Segment Open
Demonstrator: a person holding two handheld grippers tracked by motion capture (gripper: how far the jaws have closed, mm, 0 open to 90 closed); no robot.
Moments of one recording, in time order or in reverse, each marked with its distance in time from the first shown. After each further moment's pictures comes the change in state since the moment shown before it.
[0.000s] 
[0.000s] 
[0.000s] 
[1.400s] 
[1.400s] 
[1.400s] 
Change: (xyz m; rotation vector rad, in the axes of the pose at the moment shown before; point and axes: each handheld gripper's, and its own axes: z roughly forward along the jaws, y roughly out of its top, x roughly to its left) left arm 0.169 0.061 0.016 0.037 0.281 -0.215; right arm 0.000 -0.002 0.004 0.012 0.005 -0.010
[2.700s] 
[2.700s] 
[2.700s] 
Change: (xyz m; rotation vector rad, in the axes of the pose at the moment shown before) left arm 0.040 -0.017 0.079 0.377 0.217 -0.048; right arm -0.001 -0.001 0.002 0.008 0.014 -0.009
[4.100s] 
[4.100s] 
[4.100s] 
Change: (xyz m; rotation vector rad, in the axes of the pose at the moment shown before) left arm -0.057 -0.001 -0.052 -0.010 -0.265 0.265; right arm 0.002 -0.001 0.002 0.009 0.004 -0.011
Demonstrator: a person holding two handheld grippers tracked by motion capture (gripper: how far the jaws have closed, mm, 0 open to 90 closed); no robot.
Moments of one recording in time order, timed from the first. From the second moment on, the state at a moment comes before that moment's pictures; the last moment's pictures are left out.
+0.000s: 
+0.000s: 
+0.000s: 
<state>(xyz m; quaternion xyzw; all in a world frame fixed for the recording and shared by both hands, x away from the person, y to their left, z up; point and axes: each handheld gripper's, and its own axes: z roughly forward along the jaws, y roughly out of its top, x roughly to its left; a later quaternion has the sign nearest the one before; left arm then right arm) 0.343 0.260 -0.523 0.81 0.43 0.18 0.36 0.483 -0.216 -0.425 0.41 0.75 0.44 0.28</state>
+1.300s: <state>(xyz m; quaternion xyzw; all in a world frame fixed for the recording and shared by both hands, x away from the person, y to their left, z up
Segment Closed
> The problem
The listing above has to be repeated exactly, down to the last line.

> Response for this exercise
Demonstrator: a person holding two handheld grippers tracked by motion capture (gripper: how far the jaws have closed, mm, 0 open to 90 closed); no robot.
Moments of one recording, in time order or in reverse, each marked with its distance in time from the first shown. After each further moment's pictures comes the change in state since the moment shown before it.
[0.000s] 
[0.000s] 
[0.000s] 
[1.400s] 
[1.400s] 
[1.400s] 
Change: (xyz m; rotation vector rad, in the axes of the pose at the moment shown before; point and axes: each handheld gripper's, and its own axes: z roughly forward along the jaws, y roughly out of its top, x roughly to its left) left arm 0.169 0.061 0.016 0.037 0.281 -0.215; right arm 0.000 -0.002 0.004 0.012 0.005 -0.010
[2.700s] 
[2.700s] 
[2.700s] 
Change: (xyz m; rotation vector rad, in the axes of the pose at the moment shown before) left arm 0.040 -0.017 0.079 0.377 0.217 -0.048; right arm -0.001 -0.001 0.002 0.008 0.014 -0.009
[4.100s] 
[4.100s] 
[4.100s] 
Change: (xyz m; rotation vector rad, in the axes of the pose at the moment shown before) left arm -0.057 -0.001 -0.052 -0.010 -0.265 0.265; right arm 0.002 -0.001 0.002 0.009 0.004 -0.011
Demonstrator: a person holding two handheld grippers tracked by motion capture (gripper: how far the jaws have closed, mm, 0 open to 90 closed); no robot.
Moments of one recording in time order, timed from the first. From the second moment on, the state at a moment comes before that moment's pictures; the last moment's pictures are left out.
+0.000s: 
+0.000s: 
+0.000s: 
<state>(xyz m; quaternion xyzw; all in a world frame fixed for the recording and shared by both hands, x away from the person, y to their left, z up; point and axes: each handheld gripper's, and its own axes: z roughly forward along the jaws, y roughly out of its top, x roughly to its left; a later quaternion has the sign nearest the one before; left arm then right arm) 0.343 0.260 -0.523 0.81 0.43 0.18 0.36 0.483 -0.216 -0.425 0.41 0.75 0.44 0.28</state>
+1.300s: <state>(xyz m; quaternion xyzw; all in a world frame fixed for the recording and shared by both hands, x away from the person, y to their left, z up

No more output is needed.